因为这次是和军队一起走的,整个船队里只有一个女人,就是朱紫了。
正因为如此,赵贞不愿意朱紫抛头露面,怕被人看了去,所以他不愿意让朱紫出舱房。
赵贞采取的方法就是不给朱紫准备衣服,让朱紫穿着自己的中衣呆在舱房里。
反正是夏天,天气也不冷。
食物什么的都是赵雄准备好,他亲自端过来的。
这时候船队还没有行驶到他的封地,赵贞也不用每到一个码头就停下来接见官员,所以空闲时间一下子多出了很多。
他和朱紫分开的这一个月,赵贞果真是老老实实地素了一个月,憋了满身心的火亟待发泄。
这下子把朱紫给逮了回来,他就颇有要把那一个月的亏欠给找补回来的劲头,不管白天还是夜里,只要有空,就在舱房里缠着朱紫,没个餍足。

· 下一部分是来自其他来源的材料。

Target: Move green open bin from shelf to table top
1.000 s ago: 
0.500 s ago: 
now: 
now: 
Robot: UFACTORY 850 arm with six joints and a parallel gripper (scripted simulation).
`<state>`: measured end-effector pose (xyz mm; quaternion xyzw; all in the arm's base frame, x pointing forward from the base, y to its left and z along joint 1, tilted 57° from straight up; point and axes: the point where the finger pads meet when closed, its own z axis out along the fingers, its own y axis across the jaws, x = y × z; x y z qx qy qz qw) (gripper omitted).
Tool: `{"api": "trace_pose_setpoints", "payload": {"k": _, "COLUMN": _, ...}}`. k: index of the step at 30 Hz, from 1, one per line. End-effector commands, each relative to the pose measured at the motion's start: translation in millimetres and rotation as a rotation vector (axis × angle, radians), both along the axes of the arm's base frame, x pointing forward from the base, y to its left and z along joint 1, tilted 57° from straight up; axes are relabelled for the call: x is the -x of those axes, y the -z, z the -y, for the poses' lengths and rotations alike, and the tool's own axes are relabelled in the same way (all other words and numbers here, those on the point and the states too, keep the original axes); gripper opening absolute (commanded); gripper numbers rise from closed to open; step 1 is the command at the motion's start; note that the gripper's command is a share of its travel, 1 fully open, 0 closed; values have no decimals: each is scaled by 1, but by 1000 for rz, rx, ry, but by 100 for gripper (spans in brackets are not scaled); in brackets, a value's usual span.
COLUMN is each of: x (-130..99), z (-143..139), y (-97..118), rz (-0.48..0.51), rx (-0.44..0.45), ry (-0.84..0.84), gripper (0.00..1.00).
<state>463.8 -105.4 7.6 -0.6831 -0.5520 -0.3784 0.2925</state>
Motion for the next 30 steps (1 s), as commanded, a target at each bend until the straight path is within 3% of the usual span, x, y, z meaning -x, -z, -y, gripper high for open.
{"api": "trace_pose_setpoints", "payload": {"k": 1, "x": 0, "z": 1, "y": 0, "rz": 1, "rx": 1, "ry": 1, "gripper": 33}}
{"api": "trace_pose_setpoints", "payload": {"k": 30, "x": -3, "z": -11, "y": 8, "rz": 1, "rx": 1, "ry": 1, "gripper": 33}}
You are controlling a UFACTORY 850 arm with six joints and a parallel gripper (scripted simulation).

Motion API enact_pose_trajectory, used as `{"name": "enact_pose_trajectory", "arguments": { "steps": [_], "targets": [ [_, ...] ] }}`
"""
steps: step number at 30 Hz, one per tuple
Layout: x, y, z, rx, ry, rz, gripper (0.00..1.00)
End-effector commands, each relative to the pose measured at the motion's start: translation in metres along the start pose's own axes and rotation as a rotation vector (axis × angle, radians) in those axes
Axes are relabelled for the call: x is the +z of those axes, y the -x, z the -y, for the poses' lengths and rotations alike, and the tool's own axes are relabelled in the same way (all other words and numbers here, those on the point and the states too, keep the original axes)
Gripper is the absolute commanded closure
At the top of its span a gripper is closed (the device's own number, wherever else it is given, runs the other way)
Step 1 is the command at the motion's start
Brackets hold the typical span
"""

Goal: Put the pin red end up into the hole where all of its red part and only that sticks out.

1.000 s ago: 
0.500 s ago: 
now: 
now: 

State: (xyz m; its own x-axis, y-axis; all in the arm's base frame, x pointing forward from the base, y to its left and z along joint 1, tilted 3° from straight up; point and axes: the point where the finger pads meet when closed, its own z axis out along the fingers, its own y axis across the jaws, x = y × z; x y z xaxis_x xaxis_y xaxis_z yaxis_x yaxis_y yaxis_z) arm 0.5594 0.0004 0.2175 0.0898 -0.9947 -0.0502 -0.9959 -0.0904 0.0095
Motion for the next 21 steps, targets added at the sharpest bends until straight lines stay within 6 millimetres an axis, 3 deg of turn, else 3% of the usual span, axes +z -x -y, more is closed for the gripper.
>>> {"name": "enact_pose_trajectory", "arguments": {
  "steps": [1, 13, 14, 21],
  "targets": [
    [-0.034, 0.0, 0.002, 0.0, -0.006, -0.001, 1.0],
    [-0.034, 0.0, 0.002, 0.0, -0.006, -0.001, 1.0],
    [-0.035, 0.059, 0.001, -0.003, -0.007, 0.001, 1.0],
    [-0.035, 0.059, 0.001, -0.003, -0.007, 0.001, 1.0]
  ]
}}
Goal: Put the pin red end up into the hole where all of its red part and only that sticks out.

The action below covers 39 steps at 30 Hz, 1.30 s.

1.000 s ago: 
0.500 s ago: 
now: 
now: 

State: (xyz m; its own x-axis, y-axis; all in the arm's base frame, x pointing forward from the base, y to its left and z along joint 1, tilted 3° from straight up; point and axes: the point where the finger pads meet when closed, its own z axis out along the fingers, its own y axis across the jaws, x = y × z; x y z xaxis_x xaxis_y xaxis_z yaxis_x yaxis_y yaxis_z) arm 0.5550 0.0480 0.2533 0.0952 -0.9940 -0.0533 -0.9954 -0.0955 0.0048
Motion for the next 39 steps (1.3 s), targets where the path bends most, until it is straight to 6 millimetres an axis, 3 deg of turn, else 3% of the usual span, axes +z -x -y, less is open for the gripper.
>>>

每每到了朱紫的极限,实在不能奉陪了的时候,赵贞只要把他那张美貌的脸扭开,做出一个渴望加失望的表情,朱紫每次都会乖乖就范任他处置。
赵贞像个贪吃的孩子似的,整整爽了二十天,觉得自己简直身处人间天堂,身心放松到了极点。
二十天后,朱紫终于看到了一线曙光——船队进入了赵贞的封地。
进入封地之后,沿途各州府县的官员和驻扎在当地的赵贞麾下的将领就会乘小船过来,觐见赵贞。觐见完毕,再乘小船离开。
进入赵贞封地之后,第一站就是就是江州府。
还没到江州城,那些官员和将领们就乘小船赶了过来。
赵贞忙着去见这些人,□练了整整二十天的朱紫终于能够歇一歇了。
赵贞一出去,她就开始蒙头大睡。
这天赵贞没有回来。
在和江州府官员谈话的时候,他听说了江州府在西北虎山镇修了一座大坝,对民生甚有利处,就很感兴趣。
江州府的官员看他好像很感兴趣的样子,忙提出请他去看看。
赵贞问了一下,最后觉得虽然到虎山镇路程颇远,等到回到船上怕是第二天凌晨了,但他想着自己房里还有不少点心,朱紫应该能坚持这一天一夜,所以就答应了。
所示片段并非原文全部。